Dann liefen noch mehr Tränen, allerdings nicht bei Edgar sondern bei den Mädchen. Ihre Gefühle spielten verrückt und sie wurden vollkommen hysterisch. Sie himmelten ihn nun an und waren wahrscheinlich für immer seine Fans und er hätte jede von ihnen haben könne. Auch Mira. Sie waren nun alle Kletten und hingen an ihm wie an einem wolligen Pullover. Aber warum sie? Es hatte sich doch nichts verändert, Edgar war immer noch derselbe. Mira und ich hatten uns in letzter Zeit immer weiter angenähert, wir waren schon fast zusammen und nun war sie so weit weg. Ich verließ die Halle, ich hatte hier nichts mehr zu suchen. Langsam trottete ich nach Hause, ich war niedergeschlagen. All das hätte ich auch haben können und noch viel mehr. Ich kam an der "Feuerstein" vorbei, einer alten gemütlichen Kneipe vorbei, kurz war mir danach hineinzugehen um mir das alles schön zu trinken, aber mir war nicht danach. Stattdessen schlenderte ich weiter und sah auch kurz darauf meine Haustür, wobei Haustür zuviel gesagt ist, es war eine Tür, die über ein Treppenhaus zu meiner Wohnung führte. Neben der Tür war ein kleiner Zeitungskiosk und ich schaute noch kurz auf die Titelseite der Bildzeitung, die dort auslag.

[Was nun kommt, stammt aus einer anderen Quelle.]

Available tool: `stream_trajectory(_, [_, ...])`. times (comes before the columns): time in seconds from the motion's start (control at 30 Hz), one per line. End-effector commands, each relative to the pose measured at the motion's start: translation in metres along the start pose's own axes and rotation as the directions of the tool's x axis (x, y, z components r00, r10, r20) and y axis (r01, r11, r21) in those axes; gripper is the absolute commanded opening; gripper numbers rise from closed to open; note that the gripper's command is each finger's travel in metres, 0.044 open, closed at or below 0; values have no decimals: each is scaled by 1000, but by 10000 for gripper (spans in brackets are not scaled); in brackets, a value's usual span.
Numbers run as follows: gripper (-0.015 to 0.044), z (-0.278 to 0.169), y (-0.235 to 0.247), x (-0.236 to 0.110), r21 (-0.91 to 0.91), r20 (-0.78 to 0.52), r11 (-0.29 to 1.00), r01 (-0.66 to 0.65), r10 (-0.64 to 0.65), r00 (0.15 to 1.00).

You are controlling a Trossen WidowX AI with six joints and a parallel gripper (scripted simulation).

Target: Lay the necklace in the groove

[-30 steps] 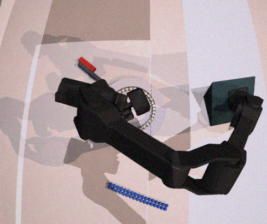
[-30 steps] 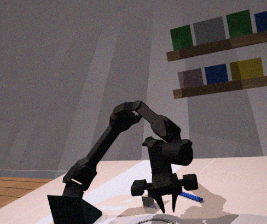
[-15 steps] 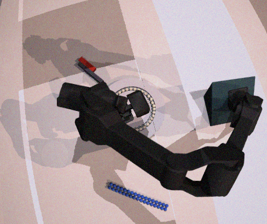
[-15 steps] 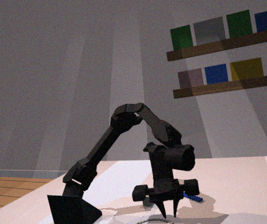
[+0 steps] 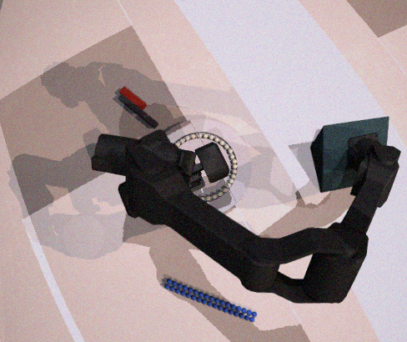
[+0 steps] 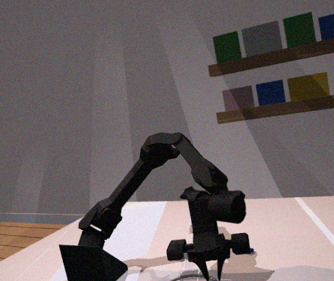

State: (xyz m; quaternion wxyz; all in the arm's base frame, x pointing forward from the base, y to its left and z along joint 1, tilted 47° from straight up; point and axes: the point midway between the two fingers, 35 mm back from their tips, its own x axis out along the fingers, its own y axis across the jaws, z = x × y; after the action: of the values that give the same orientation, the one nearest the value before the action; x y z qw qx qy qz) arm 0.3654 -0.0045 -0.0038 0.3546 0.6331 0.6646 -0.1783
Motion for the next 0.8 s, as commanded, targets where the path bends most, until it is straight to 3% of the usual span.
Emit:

Sie machte mich ausnahmsweise etwas glücklicher, denn ich so dort einen Grund, der mir sagte, dass ich die richtige Entscheidung getroffen hatte. Mit einer weit aus fröhlicheren Miene steckte ich den Schlüssel ins Schloss. Ich öffnete gerade die Tür als ich eine vertraute Stimme hinter mir hörte. "Warum bist du denn so schnell weggelaufen?", es war Mira. Es war schön sie wieder zu riechen anstatt sie zu beobachten. "Ich war dort einfach fehl am Platz." - "Nein das warst du nicht. Ich habe dich gesucht nachdem ich Eddie gratuliert habe." Ich spürte, dass es ihr Ernst war, es interessierte mich auch nicht warum sie Edgar plötzlich Eddie nannte. Sein zukünftiger Manager fand es wäre ein passender Name für einen Popstar wie ich später erführ, durch das Fernsehen. Ich ging mit Mira nach oben in meine Wohnung, ich hatte mir ein falsches Bild von ihr gemacht, sie war nicht wie die anderen Mädchen dort. In dem Augenblick wusste ich schon, dass sie nun zu mir gehört. Ich hatte eine feste Freundin gewonnen und einen guten Freund verloren.